• **EXERCISE REQUIREMENTS**
Starting at the line that contains "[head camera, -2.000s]" in the listing below, write out every line word for word until you have written the line that contains "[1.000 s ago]".

• **EXTRACTED RECORDS**
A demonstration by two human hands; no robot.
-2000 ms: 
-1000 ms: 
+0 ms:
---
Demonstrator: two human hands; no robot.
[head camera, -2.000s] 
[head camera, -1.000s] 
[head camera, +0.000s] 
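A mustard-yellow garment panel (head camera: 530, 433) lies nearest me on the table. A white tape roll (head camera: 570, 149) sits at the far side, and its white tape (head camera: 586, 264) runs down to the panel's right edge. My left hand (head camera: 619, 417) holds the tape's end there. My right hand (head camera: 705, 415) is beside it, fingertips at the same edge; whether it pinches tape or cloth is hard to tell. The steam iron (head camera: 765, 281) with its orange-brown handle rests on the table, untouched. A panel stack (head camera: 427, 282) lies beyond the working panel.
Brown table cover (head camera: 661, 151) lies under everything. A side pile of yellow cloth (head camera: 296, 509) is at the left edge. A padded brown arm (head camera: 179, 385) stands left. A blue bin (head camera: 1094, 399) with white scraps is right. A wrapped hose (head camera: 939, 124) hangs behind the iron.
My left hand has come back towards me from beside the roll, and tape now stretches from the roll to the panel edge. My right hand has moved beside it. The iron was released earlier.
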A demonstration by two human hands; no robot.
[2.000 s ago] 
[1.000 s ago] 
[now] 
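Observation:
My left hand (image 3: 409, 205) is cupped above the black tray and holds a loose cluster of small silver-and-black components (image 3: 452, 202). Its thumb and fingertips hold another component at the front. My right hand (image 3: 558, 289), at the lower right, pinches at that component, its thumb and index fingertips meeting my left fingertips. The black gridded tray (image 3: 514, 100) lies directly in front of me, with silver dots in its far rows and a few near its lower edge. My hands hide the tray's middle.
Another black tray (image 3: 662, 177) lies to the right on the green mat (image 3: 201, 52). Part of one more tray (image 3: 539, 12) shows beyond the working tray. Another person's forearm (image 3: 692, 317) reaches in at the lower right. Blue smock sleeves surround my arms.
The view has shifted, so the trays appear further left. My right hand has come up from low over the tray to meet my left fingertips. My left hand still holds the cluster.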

• **TASK RESPONSE**
[head camera, -2.000s] 
[head camera, -1.000s] 
[head camera, +0.000s] 
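A mustard-yellow garment panel (head camera: 530, 433) lies nearest me on the table. A white tape roll (head camera: 570, 149) sits at the far side, and its white tape (head camera: 586, 264) runs down to the panel's right edge. My left hand (head camera: 619, 417) holds the tape's end there. My right hand (head camera: 705, 415) is beside it, fingertips at the same edge; whether it pinches tape or cloth is hard to tell. The steam iron (head camera: 765, 281) with its orange-brown handle rests on the table, untouched. A panel stack (head camera: 427, 282) lies beyond the working panel.
Brown table cover (head camera: 661, 151) lies under everything. A side pile of yellow cloth (head camera: 296, 509) is at the left edge. A padded brown arm (head camera: 179, 385) stands left. A blue bin (head camera: 1094, 399) with white scraps is right. A wrapped hose (head camera: 939, 124) hangs behind the iron.
My left hand has come back towards me from beside the roll, and tape now stretches from the roll to the panel edge. My right hand has moved beside it. The iron was released earlier.
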A demonstration by two human hands; no robot.
[2.000 s ago] 
[1.000 s ago] 

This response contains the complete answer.